**WHAT THE EXERCISE ASKS:**
Go line by line through the data and copy those with the word "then".
——————————
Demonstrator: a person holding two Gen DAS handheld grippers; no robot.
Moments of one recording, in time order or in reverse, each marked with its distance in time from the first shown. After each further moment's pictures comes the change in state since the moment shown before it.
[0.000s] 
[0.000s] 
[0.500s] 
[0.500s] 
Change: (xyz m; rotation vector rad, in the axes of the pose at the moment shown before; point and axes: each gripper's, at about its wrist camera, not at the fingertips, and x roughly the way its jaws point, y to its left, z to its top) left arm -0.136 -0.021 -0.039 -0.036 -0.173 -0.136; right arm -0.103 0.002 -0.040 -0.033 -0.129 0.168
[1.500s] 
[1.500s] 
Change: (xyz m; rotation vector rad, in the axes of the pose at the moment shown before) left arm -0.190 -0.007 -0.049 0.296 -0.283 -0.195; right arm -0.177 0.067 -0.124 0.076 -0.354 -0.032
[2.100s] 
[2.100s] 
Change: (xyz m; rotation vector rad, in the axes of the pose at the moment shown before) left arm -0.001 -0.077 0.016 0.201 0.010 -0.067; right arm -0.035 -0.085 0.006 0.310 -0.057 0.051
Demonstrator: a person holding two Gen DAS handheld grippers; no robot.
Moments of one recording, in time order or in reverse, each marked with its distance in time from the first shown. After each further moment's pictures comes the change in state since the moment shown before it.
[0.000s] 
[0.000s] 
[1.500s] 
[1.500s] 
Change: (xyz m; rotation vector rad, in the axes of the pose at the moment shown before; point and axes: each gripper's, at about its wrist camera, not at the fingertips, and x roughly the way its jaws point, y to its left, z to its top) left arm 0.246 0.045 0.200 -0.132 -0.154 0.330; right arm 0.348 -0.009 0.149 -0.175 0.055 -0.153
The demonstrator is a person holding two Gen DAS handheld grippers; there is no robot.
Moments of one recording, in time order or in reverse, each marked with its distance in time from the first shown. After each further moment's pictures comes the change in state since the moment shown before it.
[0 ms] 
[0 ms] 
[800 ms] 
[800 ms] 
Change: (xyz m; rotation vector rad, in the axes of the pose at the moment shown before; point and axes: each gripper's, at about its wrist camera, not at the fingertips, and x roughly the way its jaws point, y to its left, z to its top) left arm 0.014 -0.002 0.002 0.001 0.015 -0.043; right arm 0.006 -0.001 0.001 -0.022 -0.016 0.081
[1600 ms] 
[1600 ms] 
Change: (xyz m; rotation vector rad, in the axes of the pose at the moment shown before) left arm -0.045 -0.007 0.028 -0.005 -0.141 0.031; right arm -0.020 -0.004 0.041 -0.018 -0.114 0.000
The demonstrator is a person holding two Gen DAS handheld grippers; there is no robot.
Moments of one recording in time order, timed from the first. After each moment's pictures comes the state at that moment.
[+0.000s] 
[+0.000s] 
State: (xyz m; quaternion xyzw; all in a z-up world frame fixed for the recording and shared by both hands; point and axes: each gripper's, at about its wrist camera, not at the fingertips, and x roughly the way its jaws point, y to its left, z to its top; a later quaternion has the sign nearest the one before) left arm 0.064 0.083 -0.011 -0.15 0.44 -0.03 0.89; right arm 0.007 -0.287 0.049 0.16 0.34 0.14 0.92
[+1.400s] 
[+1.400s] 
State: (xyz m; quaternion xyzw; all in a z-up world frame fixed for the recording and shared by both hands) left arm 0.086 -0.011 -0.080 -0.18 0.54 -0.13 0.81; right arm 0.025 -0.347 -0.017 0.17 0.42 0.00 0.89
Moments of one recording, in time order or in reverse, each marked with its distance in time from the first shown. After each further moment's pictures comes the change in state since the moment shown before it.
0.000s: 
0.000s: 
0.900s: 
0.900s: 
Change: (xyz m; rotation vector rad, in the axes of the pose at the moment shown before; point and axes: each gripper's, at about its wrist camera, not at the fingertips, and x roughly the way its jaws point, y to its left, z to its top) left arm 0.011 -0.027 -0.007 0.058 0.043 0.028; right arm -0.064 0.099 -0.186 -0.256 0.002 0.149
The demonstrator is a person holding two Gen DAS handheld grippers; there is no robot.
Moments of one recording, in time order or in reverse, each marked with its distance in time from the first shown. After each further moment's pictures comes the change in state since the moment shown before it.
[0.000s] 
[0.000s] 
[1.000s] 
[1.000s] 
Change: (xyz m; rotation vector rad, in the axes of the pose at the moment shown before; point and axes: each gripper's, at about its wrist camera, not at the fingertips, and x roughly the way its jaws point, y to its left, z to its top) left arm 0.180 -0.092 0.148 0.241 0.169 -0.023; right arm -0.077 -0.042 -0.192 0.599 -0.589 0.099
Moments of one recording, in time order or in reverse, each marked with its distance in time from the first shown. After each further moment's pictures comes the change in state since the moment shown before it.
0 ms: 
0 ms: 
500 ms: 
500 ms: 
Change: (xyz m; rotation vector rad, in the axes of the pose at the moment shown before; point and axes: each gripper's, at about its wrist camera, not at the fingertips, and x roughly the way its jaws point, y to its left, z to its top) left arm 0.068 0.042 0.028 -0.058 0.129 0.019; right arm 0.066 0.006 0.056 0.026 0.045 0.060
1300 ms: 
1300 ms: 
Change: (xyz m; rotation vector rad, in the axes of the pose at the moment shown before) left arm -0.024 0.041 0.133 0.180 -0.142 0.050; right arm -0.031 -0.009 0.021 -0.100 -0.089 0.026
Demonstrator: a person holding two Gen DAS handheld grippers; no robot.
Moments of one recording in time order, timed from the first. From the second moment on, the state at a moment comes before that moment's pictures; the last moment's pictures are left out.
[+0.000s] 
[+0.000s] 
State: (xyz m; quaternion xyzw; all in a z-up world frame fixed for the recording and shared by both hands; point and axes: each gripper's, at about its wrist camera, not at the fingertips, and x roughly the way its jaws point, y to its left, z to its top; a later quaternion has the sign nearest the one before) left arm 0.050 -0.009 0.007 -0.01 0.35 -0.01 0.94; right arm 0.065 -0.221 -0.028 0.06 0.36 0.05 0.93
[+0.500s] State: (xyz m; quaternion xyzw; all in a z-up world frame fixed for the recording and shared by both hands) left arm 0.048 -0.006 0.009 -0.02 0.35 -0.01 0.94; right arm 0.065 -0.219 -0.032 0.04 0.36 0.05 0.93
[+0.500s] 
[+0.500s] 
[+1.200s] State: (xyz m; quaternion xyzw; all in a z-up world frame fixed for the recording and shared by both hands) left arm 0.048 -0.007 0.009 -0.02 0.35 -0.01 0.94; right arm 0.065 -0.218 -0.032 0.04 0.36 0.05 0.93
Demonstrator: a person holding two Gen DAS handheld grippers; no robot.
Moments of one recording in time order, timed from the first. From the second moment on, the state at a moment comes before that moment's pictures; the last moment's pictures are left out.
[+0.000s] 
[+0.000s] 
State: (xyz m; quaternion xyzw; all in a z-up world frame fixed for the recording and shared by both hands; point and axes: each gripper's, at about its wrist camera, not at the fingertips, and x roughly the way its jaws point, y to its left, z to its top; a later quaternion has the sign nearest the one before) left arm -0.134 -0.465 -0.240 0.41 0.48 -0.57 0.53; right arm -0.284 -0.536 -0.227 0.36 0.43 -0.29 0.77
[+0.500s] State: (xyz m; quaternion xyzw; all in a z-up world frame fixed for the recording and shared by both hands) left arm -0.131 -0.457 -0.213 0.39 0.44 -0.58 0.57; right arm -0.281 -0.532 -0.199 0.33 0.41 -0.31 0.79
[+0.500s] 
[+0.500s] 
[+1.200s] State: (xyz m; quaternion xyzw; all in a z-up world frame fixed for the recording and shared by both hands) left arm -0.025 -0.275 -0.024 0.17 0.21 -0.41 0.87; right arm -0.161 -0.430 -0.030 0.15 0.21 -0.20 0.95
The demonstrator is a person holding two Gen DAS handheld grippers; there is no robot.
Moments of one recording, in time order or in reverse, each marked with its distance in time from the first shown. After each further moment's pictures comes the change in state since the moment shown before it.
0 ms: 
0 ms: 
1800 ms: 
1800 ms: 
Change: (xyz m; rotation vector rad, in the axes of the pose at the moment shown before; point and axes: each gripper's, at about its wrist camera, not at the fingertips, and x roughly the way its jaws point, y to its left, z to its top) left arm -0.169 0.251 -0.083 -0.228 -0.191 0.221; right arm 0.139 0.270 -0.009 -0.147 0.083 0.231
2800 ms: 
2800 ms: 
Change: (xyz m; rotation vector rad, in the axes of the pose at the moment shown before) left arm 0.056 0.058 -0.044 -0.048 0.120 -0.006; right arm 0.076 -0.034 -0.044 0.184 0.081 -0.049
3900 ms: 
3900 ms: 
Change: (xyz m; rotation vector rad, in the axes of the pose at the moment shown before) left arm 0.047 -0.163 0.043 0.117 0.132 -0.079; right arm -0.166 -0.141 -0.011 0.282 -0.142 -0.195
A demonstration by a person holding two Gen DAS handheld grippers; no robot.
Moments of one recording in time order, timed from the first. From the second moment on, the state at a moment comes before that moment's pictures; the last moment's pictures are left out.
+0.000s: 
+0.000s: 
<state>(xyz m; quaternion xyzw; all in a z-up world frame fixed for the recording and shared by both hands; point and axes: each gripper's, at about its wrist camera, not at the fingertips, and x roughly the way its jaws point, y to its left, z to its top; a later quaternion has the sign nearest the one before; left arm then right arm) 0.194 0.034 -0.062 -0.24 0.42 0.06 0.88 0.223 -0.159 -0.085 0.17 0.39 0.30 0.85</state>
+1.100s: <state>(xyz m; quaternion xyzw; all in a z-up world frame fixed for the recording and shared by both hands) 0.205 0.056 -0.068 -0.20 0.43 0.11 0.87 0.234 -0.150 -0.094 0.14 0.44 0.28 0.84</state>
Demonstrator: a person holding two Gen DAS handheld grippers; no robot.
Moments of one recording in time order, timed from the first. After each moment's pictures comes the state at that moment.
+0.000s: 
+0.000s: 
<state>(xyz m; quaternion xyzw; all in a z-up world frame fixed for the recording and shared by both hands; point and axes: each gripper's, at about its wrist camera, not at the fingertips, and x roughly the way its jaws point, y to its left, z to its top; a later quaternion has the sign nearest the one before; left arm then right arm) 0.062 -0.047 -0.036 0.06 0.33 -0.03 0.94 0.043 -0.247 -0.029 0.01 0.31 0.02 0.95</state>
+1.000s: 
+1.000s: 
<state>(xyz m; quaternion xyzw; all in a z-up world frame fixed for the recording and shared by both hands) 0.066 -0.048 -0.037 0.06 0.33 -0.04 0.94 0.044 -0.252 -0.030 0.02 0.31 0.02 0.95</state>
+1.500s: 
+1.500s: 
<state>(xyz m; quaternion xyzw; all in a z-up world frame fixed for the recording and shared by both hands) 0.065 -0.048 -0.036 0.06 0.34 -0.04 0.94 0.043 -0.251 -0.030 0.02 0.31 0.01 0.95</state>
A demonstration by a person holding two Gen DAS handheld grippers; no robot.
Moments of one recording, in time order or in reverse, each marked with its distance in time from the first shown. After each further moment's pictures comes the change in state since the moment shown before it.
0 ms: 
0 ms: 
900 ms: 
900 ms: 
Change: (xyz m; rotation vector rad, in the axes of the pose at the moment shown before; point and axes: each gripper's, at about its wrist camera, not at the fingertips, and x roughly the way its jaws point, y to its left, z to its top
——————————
**EXERCISE ANSWER:**
<state>(xyz m; quaternion xyzw; all in a z-up world frame fixed for the recording and shared by both hands; point and axes: each gripper's, at about its wrist camera, not at the fingertips, and x roughly the way its jaws point, y to its left, z to its top; a later quaternion has the sign nearest the one before; left arm then right arm) 0.194 0.034 -0.062 -0.24 0.42 0.06 0.88 0.223 -0.159 -0.085 0.17 0.39 0.30 0.85</state>
<state>(xyz m; quaternion xyzw; all in a z-up world frame fixed for the recording and shared by both hands; point and axes: each gripper's, at about its wrist camera, not at the fingertips, and x roughly the way its jaws point, y to its left, z to its top; a later quaternion has the sign nearest the one before; left arm then right arm) 0.062 -0.047 -0.036 0.06 0.33 -0.03 0.94 0.043 -0.247 -0.029 0.01 0.31 0.02 0.95</state>

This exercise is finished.